WHAT THIS TASK INVOLVES ::
Count the lines of the data that have the word "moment", then report the number without anything else.

ENTRIES SHOWN ::
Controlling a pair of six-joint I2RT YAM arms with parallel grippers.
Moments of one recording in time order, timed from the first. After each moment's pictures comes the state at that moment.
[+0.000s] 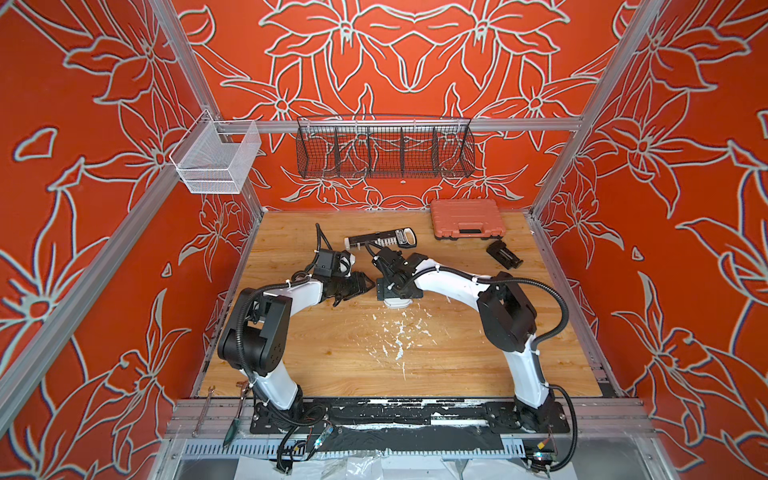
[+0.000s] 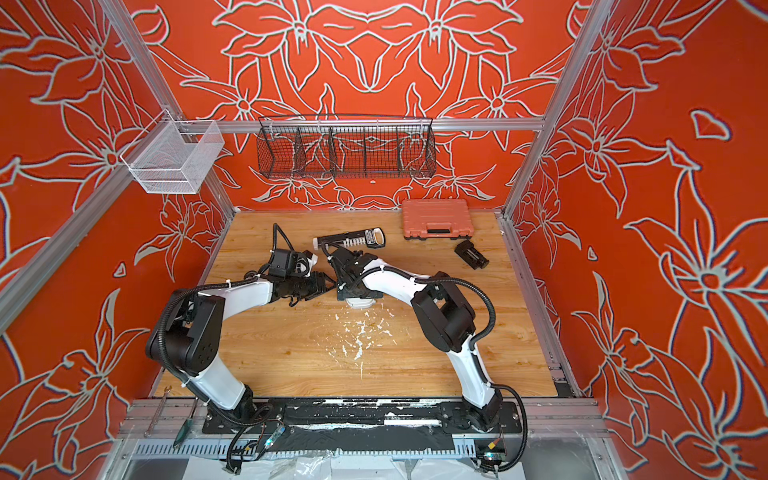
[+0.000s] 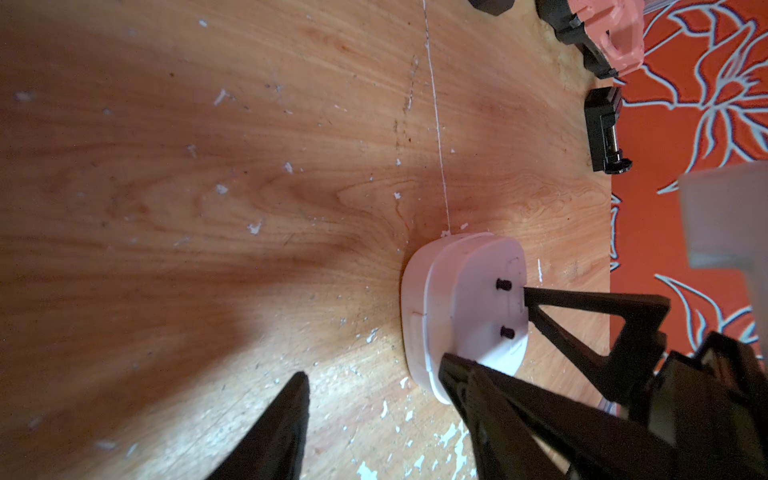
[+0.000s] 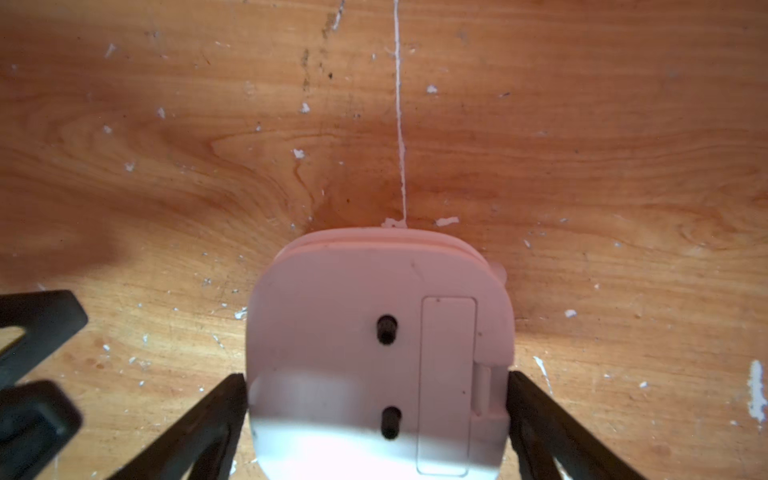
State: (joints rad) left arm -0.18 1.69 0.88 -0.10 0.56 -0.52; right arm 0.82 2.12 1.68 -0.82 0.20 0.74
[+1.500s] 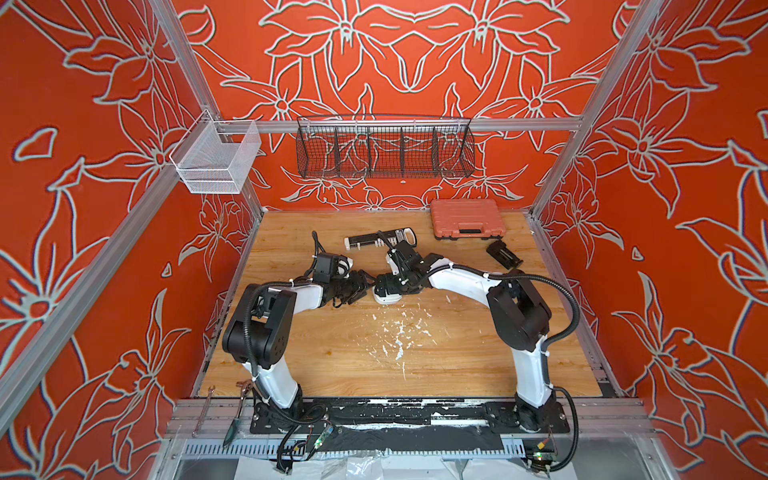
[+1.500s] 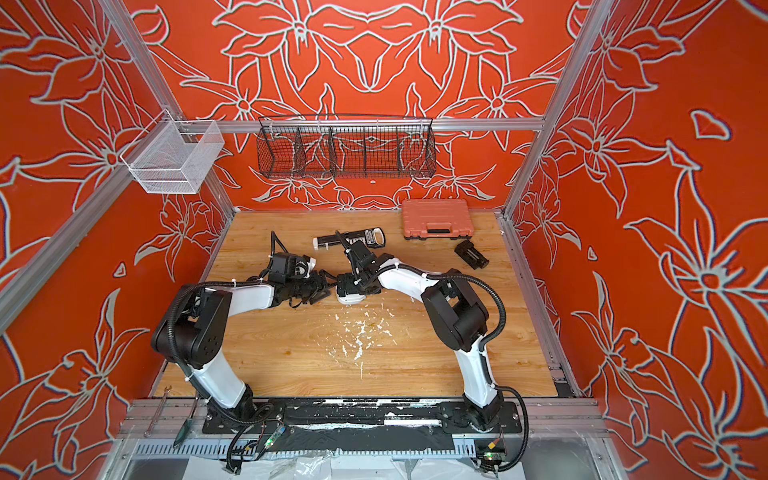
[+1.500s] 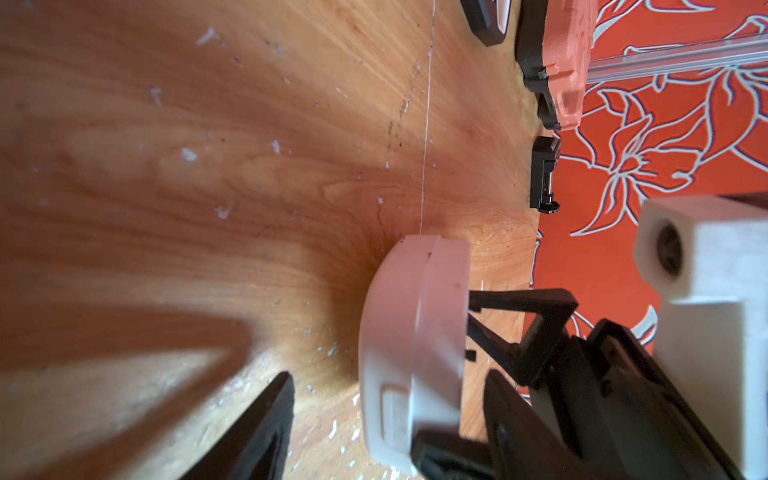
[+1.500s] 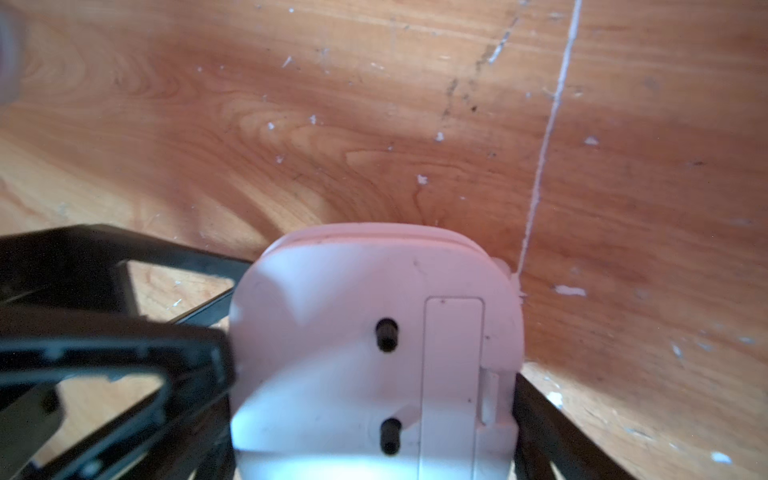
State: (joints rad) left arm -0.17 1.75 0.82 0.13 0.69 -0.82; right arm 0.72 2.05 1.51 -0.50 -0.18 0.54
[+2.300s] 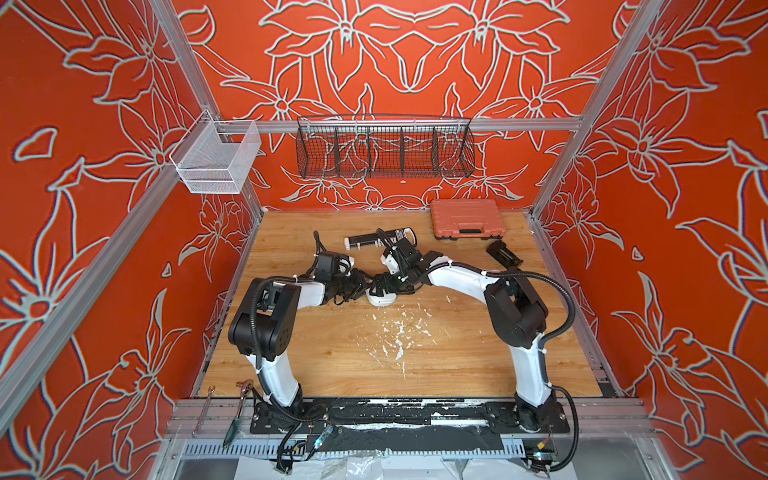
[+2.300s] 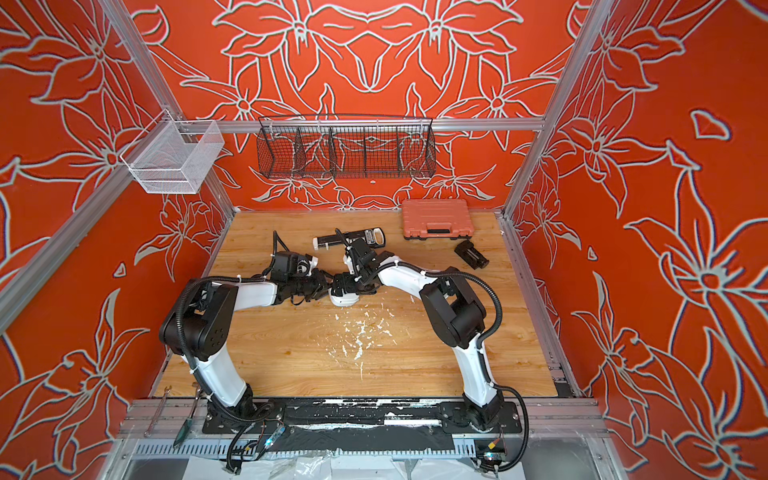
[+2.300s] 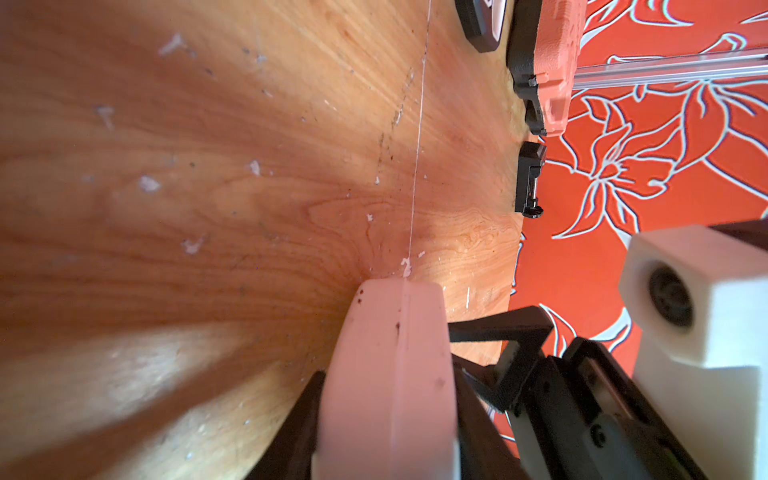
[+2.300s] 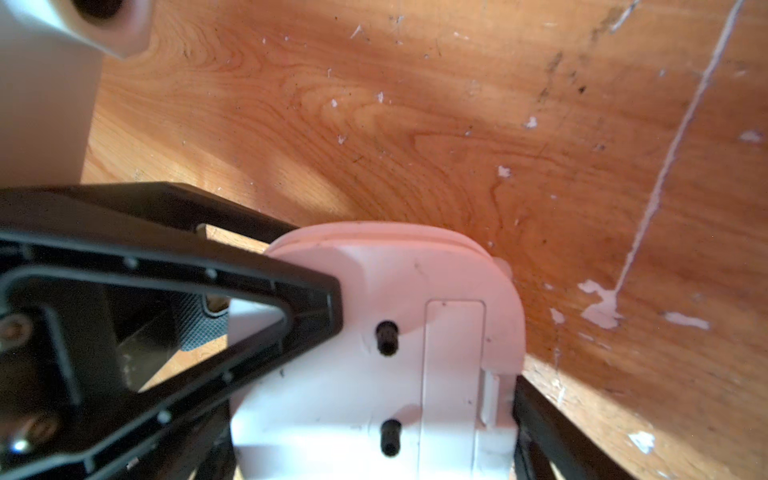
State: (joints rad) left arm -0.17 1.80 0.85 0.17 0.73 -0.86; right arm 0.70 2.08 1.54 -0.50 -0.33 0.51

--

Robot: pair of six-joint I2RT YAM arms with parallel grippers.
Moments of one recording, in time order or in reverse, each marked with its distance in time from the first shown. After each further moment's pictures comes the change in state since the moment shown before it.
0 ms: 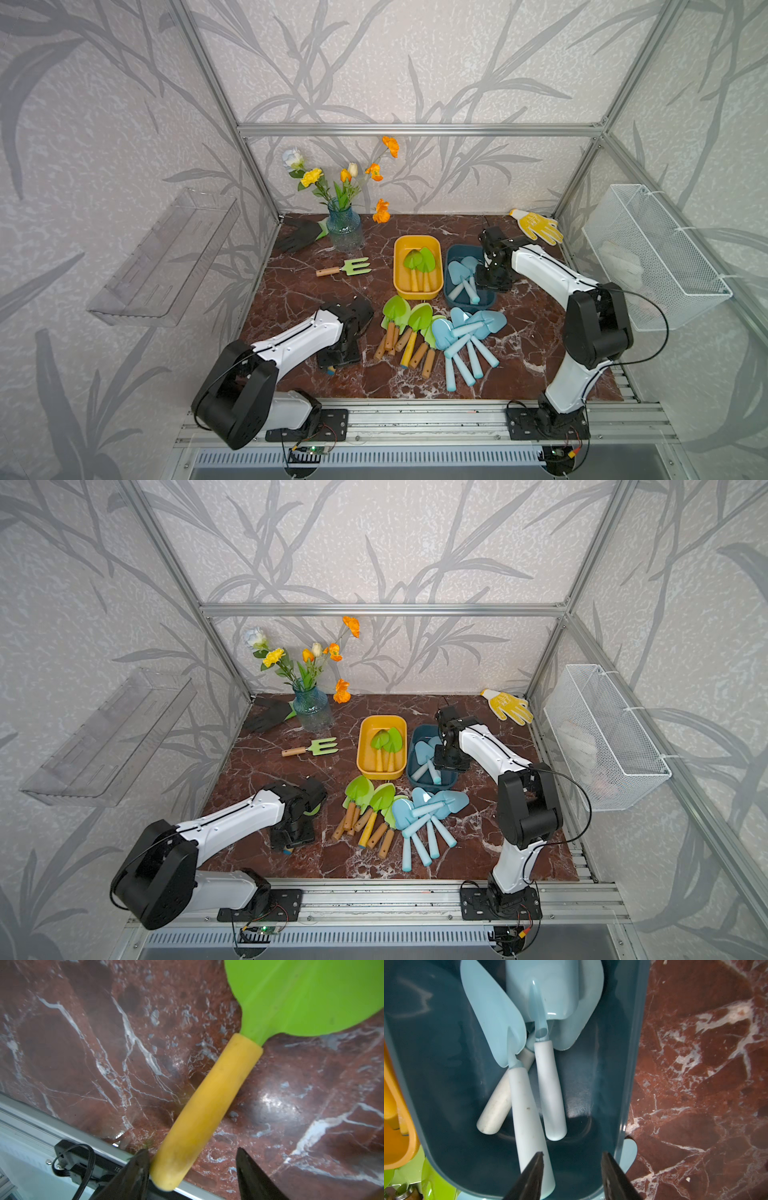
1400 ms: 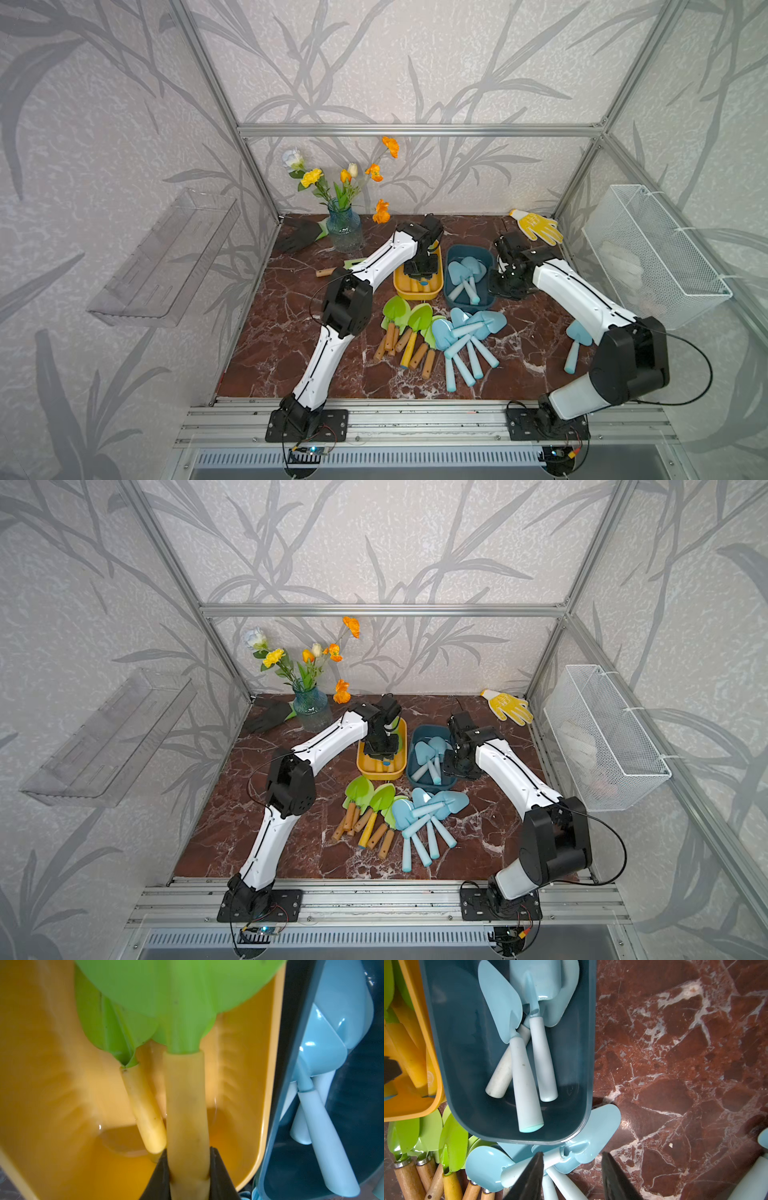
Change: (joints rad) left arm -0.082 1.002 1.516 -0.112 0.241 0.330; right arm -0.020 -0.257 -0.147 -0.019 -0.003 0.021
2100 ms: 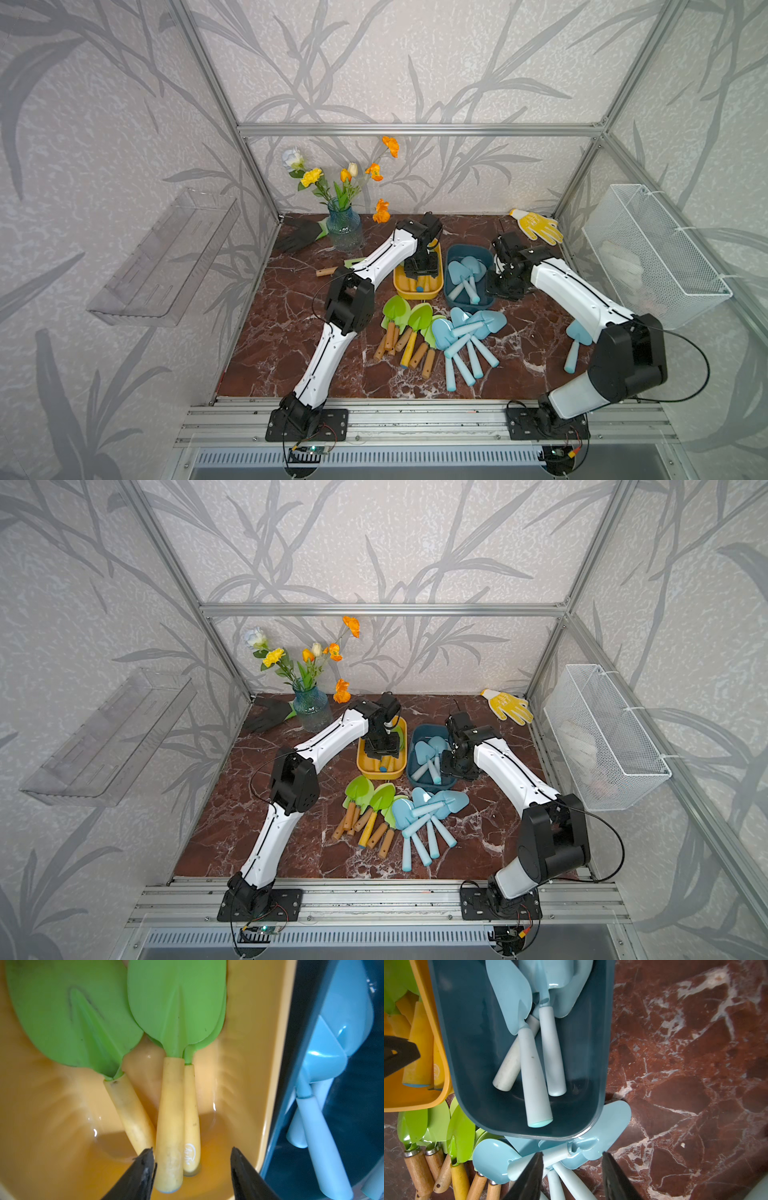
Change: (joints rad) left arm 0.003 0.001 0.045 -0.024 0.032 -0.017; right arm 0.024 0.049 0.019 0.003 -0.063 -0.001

ANSWER ::
2